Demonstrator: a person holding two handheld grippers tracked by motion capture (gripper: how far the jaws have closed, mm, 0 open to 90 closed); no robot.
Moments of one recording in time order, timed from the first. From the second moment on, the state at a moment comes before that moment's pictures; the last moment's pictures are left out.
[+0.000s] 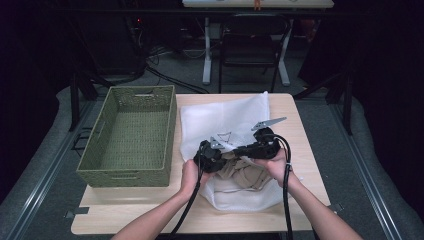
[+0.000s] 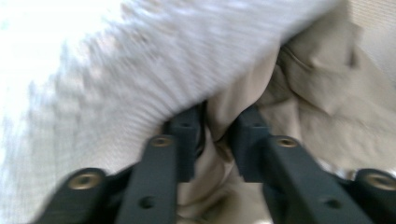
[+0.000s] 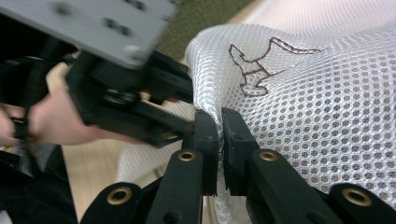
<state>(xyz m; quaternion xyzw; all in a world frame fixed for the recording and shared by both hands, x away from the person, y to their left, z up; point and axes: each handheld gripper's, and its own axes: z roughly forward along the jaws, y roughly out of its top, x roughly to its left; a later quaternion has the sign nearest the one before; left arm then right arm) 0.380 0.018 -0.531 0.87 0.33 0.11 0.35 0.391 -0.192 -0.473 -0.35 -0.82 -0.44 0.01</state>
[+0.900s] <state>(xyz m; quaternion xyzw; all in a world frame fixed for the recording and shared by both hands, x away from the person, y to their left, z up) 0.345 -0.037 -0.551 0.90 0.26 0.10 0.33 0.396 -0.197 -0.476 -0.37 -0.82 -0.44 0.00</state>
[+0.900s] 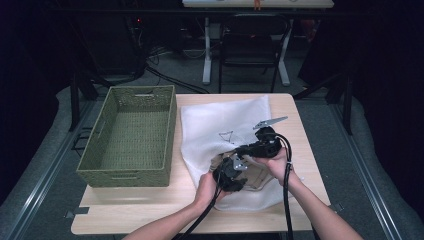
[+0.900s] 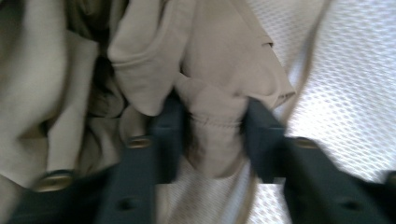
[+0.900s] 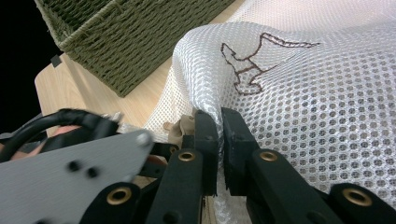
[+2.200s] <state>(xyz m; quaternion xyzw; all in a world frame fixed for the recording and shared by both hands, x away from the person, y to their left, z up) 0.363 0.031 -0.517 0.87 0.33 0.13 0.34 0.392 -0.202 -0.469 -0.36 -0.81 -0.46 0.01</state>
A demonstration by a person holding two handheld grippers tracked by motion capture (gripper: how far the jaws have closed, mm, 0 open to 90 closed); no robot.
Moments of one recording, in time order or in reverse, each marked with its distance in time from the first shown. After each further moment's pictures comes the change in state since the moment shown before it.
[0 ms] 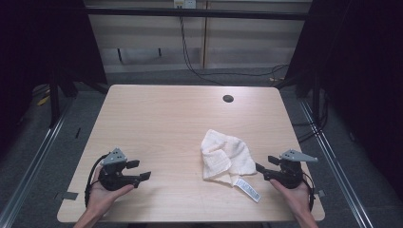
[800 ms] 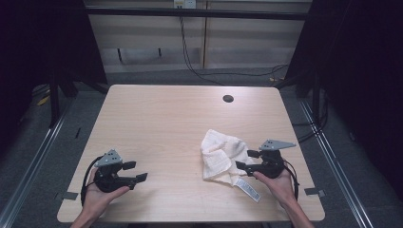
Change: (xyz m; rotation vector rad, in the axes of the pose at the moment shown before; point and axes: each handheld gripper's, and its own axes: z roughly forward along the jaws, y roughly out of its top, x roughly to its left) left arm 0.005 -0.005 -0.009 -0.010 -0.010 -0.011; right arm 0.030 0.037 0.033 0.056 0.228 -0.089
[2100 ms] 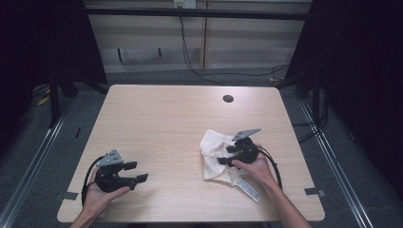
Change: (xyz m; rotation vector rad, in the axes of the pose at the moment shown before) left arm 0.001 -0.001 0.004 0.012 -0.018 0.017; right arm -0.016 0.019 0.088 0.201 0.109 -0.104
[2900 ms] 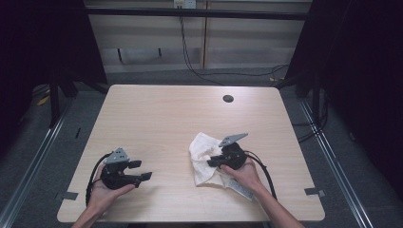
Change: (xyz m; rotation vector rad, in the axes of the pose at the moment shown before) left arm -0.001 0.006 0.013 0.026 0.003 0.025; right arm 0.042 0.012 0.017 0.003 0.080 -0.020
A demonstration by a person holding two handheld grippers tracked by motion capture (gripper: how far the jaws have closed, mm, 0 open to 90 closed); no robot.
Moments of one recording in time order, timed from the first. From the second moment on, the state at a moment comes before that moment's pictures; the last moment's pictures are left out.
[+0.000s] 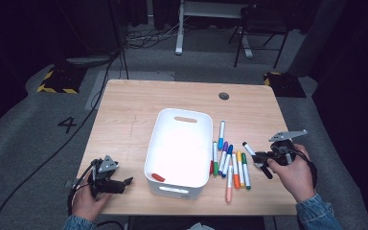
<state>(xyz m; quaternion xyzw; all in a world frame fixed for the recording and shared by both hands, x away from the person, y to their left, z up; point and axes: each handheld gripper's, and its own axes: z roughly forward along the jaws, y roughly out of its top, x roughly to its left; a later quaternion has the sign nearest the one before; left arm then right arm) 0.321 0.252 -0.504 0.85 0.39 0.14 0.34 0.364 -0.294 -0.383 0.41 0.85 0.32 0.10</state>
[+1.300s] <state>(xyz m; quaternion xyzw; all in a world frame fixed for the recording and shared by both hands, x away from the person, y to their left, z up) 0.321 0.253 -0.504 0.85 0.39 0.14 0.34 0.374 -0.184 -0.306 0.27 0.88 0.38 0.05</state>
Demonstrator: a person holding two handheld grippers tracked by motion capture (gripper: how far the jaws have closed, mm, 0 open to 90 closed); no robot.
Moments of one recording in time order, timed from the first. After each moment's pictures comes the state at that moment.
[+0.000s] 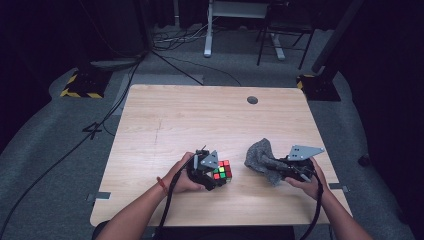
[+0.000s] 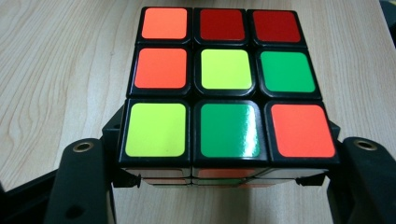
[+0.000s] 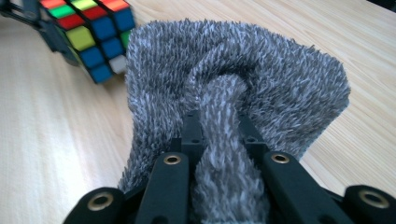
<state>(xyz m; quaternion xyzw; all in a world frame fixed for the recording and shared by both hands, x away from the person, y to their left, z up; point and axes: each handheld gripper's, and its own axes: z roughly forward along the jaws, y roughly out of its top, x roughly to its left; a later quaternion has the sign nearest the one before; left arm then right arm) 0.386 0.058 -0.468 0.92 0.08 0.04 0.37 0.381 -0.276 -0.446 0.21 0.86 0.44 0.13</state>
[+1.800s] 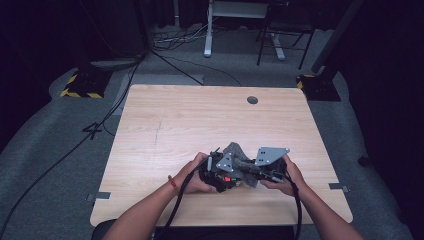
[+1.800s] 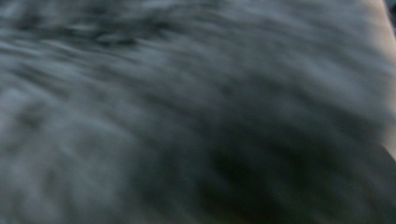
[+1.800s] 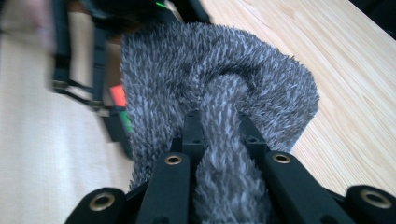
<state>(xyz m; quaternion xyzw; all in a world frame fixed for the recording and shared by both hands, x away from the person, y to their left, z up) 0.385 0.026 -0.466 0.94 0.06 0.06 0.34 0.366 -0.186 -0.418 0.11 0.90 0.39 0.15</state>
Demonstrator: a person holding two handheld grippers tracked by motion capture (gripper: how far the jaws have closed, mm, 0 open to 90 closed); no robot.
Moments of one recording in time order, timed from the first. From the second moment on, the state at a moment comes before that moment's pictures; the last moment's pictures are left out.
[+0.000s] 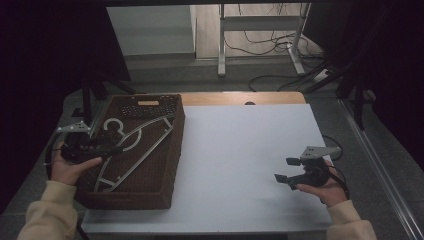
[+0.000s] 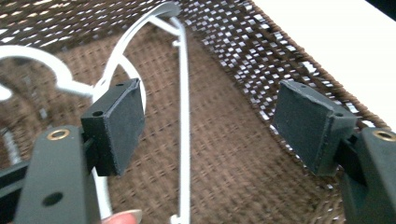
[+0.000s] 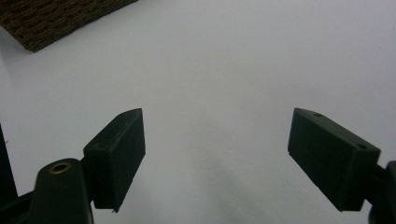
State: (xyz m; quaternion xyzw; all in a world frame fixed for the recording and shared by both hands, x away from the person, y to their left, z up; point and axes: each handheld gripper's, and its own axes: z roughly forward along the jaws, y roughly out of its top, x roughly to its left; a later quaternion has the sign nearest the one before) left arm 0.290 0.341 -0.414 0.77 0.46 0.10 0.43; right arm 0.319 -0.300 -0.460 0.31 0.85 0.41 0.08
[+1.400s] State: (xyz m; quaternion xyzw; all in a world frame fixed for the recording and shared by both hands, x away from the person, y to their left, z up) left arm 0.265 0.222 -0.425 0.81 0.38 0.07 0.44; right arm 0.315 -0.307 -0.459 0.33 0.84 0.42 0.10
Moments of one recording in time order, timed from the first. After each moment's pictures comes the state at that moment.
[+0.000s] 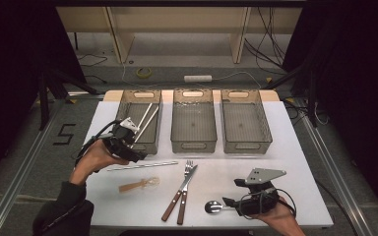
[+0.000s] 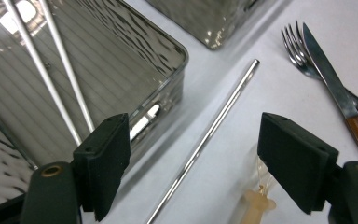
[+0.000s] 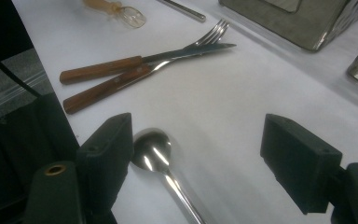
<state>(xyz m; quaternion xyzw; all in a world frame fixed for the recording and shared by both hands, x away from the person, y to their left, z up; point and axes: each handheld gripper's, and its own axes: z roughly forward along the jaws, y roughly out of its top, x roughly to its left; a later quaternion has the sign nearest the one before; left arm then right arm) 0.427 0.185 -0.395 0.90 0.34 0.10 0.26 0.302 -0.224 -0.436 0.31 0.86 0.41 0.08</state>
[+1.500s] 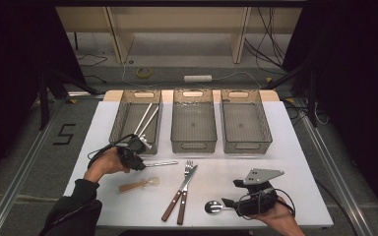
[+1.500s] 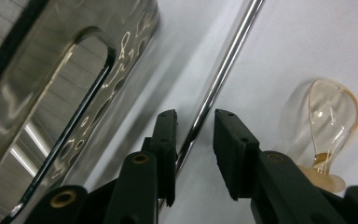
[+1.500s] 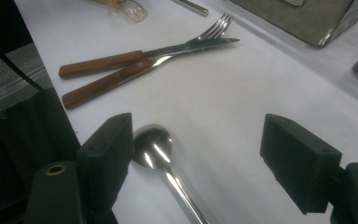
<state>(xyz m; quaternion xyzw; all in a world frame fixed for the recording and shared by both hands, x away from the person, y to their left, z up) 0.445 0.168 -0.459 0.95 0.28 0.05 0.14 0.303 -0.222 -0.438 0.31 0.86 0.40 0.07</state>
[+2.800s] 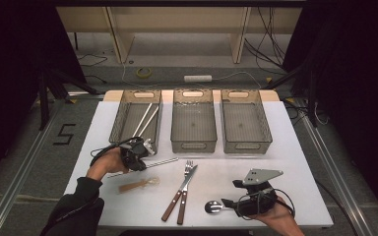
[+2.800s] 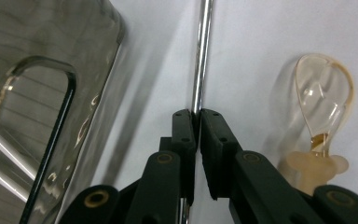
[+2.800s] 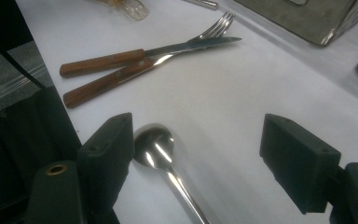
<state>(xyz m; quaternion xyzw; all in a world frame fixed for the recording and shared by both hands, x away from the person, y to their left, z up) 0.443 0.163 -0.462 0.97 0.18 0.05 0.12 0.302 -0.220 -0.438 0.31 0.86 0.39 0.07</state>
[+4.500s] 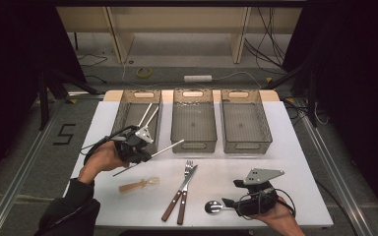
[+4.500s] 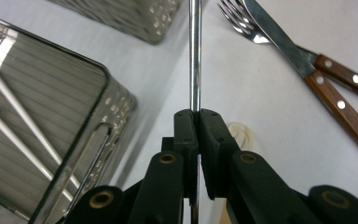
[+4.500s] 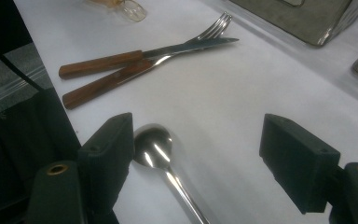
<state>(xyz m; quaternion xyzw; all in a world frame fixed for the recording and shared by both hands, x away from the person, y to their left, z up) 0.418 0.157 -0.386 0.94 0.22 0.09 0.23 0.302 -0.223 -0.437 0.31 0.86 0.40 0.07</state>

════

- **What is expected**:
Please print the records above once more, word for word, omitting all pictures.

- **Result**:
Demonstrator: a person holding two handheld grippers tracked by motion capture (gripper: how far the jaws have closed, mm, 0 open to 90 closed); no robot.
Moments of one recording in time order, timed from the first. From the second moment on, the state at a moment comes before that moment's pictures; the last moment's pictures are left out.
[+0.000s] 
[+0.000s] 
[+0.000s] 
<state>(xyz m; quaternion xyzw; all in a world frame fixed for the recording and shared by both hands, x away from the person, y to their left, z up; point and axes: each handheld gripper's, and its own axes: z roughly forward along the jaws, y roughly out of its top, x roughly to its left; a later quaternion has the sign nearest the one before; left arm then right arm) 0.380 0.018 -0.531 0.87 0.33 0.11 0.35 0.391 -0.192 -0.473 -0.35 -0.82 -0.44 0.01</state>
[+0.900s] <state>(xyz m; quaternion xyzw; all in a world frame fixed for the recording and shared by both hands, x away from the person, y to their left, z up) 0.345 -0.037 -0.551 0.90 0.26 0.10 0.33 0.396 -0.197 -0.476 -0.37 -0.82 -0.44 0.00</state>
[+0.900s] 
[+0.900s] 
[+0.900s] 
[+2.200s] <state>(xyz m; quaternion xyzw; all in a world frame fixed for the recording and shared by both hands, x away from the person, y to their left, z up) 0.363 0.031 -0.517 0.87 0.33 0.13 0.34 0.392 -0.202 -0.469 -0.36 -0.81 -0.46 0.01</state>
A demonstration by a person holding two handheld grippers tracked by motion capture (gripper: how far the jaws have closed, mm, 0 open to 90 closed); no robot.
Moments of one recording, in time order or in reverse, each marked with its distance in time from the first shown. After each further moment's pictures comes the change in state since the moment shown before it.
[0 ms] 
[800 ms] 
Change: (xyz m; rotation vector rad, in the axes of the pose at the moment shown before; point and axes: each handheld gripper's, and its own axes: z roughly forward along the jaws, y roughly out of its top, x roughly to its left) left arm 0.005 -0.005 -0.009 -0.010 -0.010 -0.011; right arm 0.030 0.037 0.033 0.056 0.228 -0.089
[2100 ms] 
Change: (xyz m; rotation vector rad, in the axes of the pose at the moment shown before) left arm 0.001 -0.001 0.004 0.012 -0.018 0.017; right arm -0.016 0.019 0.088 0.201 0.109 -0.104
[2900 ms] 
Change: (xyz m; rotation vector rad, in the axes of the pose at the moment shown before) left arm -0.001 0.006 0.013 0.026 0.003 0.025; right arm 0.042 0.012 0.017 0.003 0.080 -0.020
A demonstration by a person holding two handheld grippers tracked by motion capture (gripper: how far the jaws have closed, mm, 0 open to 90 closed); no robot.
Moments of one recording in time order, timed from the first. From the second moment on, the state at a moment comes before that moment's pictures; the last moment's pictures are left out.
[+0.000s] 
<state>(xyz m; quaternion xyzw; all in a world frame fixed for the recording and shared by both hands, x away from the person, y to their left, z up; point and axes: each handheld gripper's, and its own axes: z roughly forward along the jaws, y roughly out of its top, x roughly to its left; a later quaternion has the sign nearest the one before; left arm then right arm) 0.321 0.252 -0.504 0.85 0.39 0.14 0.34 0.364 -0.294 -0.383 0.41 0.85 0.32 0.10</state>
[+1.300s] <state>(xyz m; quaternion xyzw; all in a world frame fixed for the recording and shared by both hands, x away from the person, y to their left, z up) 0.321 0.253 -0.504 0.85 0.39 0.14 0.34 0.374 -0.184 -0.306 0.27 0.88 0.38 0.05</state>
Demonstrator: a person holding two handheld grippers tracked by motion capture (gripper: how far the jaws have closed, mm, 0 open to 90 closed); no robot.
Moments of one recording in time order, timed from the first. After each moment's pictures comes the state at that moment.
[+0.000s] 
[+0.000s] 
[+0.000s] 
<state>(xyz m; quaternion xyzw; all in a world frame fixed for the recording and shared by both hands, x away from the person, y to their left, z up; point and axes: each handheld gripper's, and its own axes: z roughly forward along the jaws, y roughly out of its top, x roughly to its left; a later quaternion has the sign nearest the one before; left arm then right arm) 0.386 0.058 -0.468 0.92 0.08 0.04 0.37 0.381 -0.276 -0.446 0.21 0.86 0.44 0.13</state>
[+1.800s] 
[+1.800s] 
[+1.800s] 
<state>(xyz m; quaternion xyzw; all in a world frame fixed for the recording and shared by both hands, x away from the person, y to their left, z up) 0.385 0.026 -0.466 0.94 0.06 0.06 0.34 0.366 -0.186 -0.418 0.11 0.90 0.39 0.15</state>
Demonstrator: a person holding two handheld grippers tracked by motion capture (gripper: how far the jaws have closed, mm, 0 open to 90 closed); no robot.
Moments of one recording in time order, timed from the first. From the second moment on, the state at a moment comes before that moment's pictures; the last moment's pictures are left out.
[+0.000s] 
[+0.000s] 
[+0.000s] 
State: (xyz m; quaternion xyzw; all in a world frame fixed for the recording and shared by both hands, x away from the person, y to their left, z up; point and axes: each handheld gripper's, and its own axes: z roughly forward along the jaws, y roughly out of its top, x roughly to its left; a later quaternion has the sign nearest the one before) left arm 0.290 0.341 -0.414 0.77 0.46 0.10 0.43; right arm 0.319 -0.300 -0.460 0.31 0.85 0.41 0.08
[+1.400s] State: (xyz m; quaternion xyzw; all in a world frame fixed for the recording and shared by both hands, x away from the person, y to their left, z up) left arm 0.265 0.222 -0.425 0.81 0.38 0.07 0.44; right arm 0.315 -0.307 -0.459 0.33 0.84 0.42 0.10
Moments of one recording in time order, timed from the first. After each moment's pictures comes the state at that moment.
[+0.000s] 
[+0.000s] 
[+0.000s] 
<state>(xyz m; quaternion xyzw; all in a world frame fixed for the recording and shared by both hands, x away from the person, y to their left, z up; point and axes: each handheld gripper's, and its own axes: z roughly forward along the jaws, y roughly out of its top, x roughly to its left; a later quaternion has the sign nearest the one before; left arm then right arm) 0.427 0.185 -0.395 0.90 0.34 0.10 0.26 0.302 -0.224 -0.436 0.31 0.86 0.41 0.08</state>
[+1.500s] 
[+1.500s] 
[+1.500s] 
<state>(xyz m; quaternion xyzw; all in a world frame fixed for the recording and shared by both hands, x away from the person, y to their left, z up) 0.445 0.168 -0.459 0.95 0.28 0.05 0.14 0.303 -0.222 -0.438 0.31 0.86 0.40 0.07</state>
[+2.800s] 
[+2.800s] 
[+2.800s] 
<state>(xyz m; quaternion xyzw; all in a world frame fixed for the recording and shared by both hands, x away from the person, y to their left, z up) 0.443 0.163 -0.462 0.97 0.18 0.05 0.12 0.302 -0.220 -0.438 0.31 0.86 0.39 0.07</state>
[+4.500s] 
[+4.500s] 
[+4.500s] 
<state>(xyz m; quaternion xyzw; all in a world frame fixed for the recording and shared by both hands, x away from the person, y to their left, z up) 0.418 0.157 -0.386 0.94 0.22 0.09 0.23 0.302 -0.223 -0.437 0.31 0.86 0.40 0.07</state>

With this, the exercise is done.